We examine the accuracy of the Genia trained models on a different biomedical domain, the PennBioIE corpus, a corpus composed of abstracts pertaining to cancer and enzyme inhibition (Genia corpus pertains to transcription factors in human blood cells). The proportion of OOV tokens in PennBioIE when training on Genia is 13%, markedly lower than the difference from the newswire corpus. Both parsers’ performance was degraded in the new domain, EasyFirst by 6% to 83% and Clear-Parser by 12% to 77% (see Table 4).

Table 4.

OOV expressions for different train/test sets. The smaller sized biomedical treebank PennBioIE, only 2,931 trees in total, leads to a lacking coverage of the vocabulary.

WSJ-test Genia-test PennBioIE-test
WSJ-Train 4% 24% 23%
Genia-Train 6% 13%
PennBioIE-Train 8.5%

Parsers Running Time

The training and running time of both parsers appear in Table 5, compared to state of the art MST parser, both parsers are faster by an order of magnitude in training and parsing (Clear-Parser is ∼100 times faster at parsing time).

Table 5.

Training and parsing speed for Clear-Parser, EasyFirst and MST parser.

Clear-Parser EasyFirst MST
Train (s/sentence) 0.3 0.6 2.6
Parse (ms/sentence) 1.8 16 166

Discussion

We have shown that Clear-Parser and EasyFirst provide state of the art accuracy on biomedical text combined with parsing speed faster by orders of magnitude than that of previously used parsers.

The parsers use different schemes for representing syntactic dependency trees. We have shown that this leads to different accuracy in different tasks: Clear-Parser is more useful for negation detection while EasyFirst is more accurate in tasks concerning named entities. Both parsers performance is similarly high in the average accuracy and in accuracy in predicting edges relevant to PPI extraction.

Training in domain has a vast impact on the results of the two parsers with a sharper decline in accuracy for Clear-Parser when out of domain. EasyFirst shows greater robustness when migrating to another domain within the biomedical domain with a lesser reduction in accuracy.

Syntactic dependency parsers provide information useful for a variety of down the line applications.
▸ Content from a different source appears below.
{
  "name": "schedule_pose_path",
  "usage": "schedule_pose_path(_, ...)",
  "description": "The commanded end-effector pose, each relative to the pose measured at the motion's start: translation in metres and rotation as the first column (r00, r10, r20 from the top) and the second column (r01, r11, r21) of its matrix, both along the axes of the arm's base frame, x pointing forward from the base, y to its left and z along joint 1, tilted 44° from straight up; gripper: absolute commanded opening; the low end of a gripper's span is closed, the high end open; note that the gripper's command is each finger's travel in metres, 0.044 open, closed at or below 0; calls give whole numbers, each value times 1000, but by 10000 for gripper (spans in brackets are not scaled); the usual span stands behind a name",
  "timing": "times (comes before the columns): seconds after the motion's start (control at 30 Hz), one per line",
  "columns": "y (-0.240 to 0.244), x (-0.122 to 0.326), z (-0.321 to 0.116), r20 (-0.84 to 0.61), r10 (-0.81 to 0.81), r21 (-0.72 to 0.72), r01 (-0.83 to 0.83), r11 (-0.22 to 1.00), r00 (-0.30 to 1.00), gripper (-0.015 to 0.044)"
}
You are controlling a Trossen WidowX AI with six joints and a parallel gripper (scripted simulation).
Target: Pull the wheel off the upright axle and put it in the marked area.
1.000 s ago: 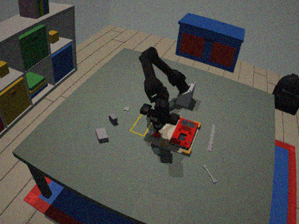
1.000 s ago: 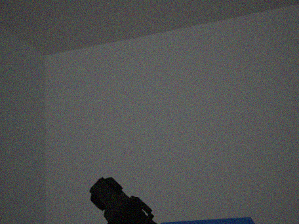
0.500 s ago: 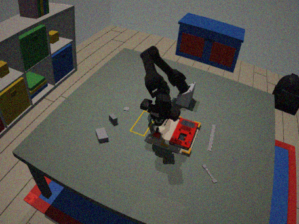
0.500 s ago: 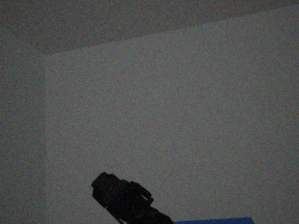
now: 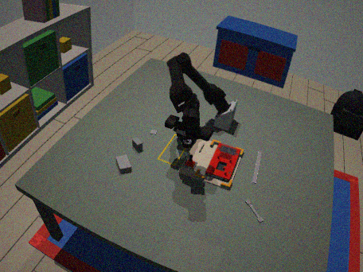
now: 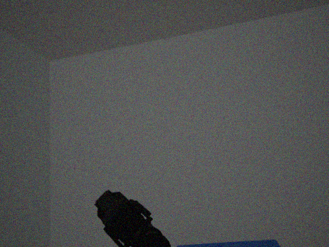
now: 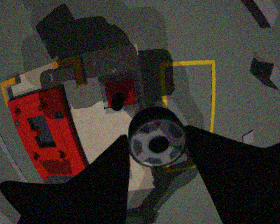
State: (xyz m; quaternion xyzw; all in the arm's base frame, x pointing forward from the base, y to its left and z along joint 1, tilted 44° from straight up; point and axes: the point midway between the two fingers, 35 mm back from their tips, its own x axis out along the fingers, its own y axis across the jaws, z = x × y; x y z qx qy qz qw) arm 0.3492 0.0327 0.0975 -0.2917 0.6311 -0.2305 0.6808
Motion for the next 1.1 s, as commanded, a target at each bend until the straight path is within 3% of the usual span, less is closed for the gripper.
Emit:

Integrating these parsers would be useful for improving many of these tasks, the choice of parser is task dependent and due to the different representation, some information may be gained from ensemble use of both parsers.

Creating an available resource for training syntactic parsers for the clinical domain would greatly improve the availability of syntactic parsing technology for extracting information from clinical notes. This is compounded by the need for annonimization, this problem should be addressed by future studies.